We've been together for over a year now. A good 70% of the time I talk to him, he's upset about something or something hurts or just something negative. It sort of brings me down. But when he's good and not Mr Grumpy Pants, he's great...I mean has me on clouds. I know that relationships are supposed to be real and I cannot expect everything to be rosey all the time but dag...I'm an upbeat person and it affects me. He hasn't been in a relationship a real relationship in quite some time. I am starting to fall for him but I fear that this could be a real deal breaker and I am having a hard time figuring out how best to bring it up w/o seeming insensitive. Its like, you had that rant yesterday...do we really have to talk about it again today. And its even starting to take away from how much he bothers to ask how I am doing. I do not want to push him away or have him to shut down on me from sharing. But is it too much to ask, "hey lets not bring up every little ruffle"?
Honestly I am an upbeat gal moreso than not. I bring a lot of positive energy to our relationship. He has some solid character traits, ones of a great partner that I have not had in other boyfriends. He makes me want to be a better person. And he is still young enough (27) and has a drive that I believe that he knows the difference between a dream and a goal. When I say negative, he focuses more on the negative aspects of his day vs not. But when we talk he does eventually come out of it.

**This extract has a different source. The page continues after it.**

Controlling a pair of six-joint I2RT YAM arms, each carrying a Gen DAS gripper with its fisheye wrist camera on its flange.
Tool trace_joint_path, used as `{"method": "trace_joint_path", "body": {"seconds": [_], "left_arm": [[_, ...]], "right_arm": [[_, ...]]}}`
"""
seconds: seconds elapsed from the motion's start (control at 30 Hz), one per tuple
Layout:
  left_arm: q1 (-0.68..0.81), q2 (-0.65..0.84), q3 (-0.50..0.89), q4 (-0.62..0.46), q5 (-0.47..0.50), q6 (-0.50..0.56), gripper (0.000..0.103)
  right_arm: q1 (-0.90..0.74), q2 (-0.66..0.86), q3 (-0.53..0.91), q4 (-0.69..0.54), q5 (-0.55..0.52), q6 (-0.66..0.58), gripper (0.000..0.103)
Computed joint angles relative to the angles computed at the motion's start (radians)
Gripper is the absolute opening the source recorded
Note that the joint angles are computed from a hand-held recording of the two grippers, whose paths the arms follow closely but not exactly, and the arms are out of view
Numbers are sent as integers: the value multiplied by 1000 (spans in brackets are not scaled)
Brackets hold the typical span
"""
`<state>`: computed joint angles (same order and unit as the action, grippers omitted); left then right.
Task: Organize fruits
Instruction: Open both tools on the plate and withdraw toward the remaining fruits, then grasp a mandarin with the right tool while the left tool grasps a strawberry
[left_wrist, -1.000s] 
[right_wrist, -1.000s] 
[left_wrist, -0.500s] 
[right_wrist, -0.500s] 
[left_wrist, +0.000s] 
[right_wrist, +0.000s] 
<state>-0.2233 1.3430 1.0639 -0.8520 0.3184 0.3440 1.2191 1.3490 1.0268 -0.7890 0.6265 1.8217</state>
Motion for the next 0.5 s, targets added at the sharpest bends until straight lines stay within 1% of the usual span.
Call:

Reading you guys responses is making me think...would I prefer the flip side of he not talking about the negative at all and feeling like he has to bottle it up?
Someone who is always grumpy is unhappy in his life...
Now if it bothers you that he is always grumpy, tell him how bad he makes you feel in these cases and tell him how much you love when he's just normal: remind him the few times it happened. And explain to him how it will make everything easier for you if he could durn down being so grumpy.
People don't change, but in their deeper character traits only. This is more a question of being positive when he's around you, which should be quite obvious to him...
I don't know how old he is, but if he hasn't understood that life is not a paradise yet, you might want to tell him that it's like that, and that you like him, but you don't appreciate his permanent rants, that it takes a little bit of efforts in order to stay in a relationship, and that being a little bit more positive would certainly help you feel better too.
Then see how much it is important for you. The problem with feelings is that they make you accept things from a bf/gf, that you wouldn't accept from an acquaintance or a friend. Then time passes, feelings always fade a little, and this is the kind of behavior al details that change from unnoticed/tolerated to unforgivable.
Every guy you date is going to be wired a little different. This one seems to be negative most of the time. What does he do that you like that other guys don't do? If he is negative 70% of the time, how is he for the other 30%. Are you going to try to tell me that you are positive 100% of the time, because nobody is. Without balance, a relationship will be very one sided...
Yuck. You don't need to be with an energy sapper. Dump the guy. Seriously. Life is too short. Notice how fast time started going by once you reached 30? It just goes faster as you get older. Don't spend your precious time on this planet trying to soothe the disthymics.
Problems are problems mentioning deal breakers is a serious statement. Don't settle and give it ample thought. I'm serous. my relationship was riddled with red flags but I married him anyway. DON'T SETTLE AND LISTEN TO YOUR GUT!.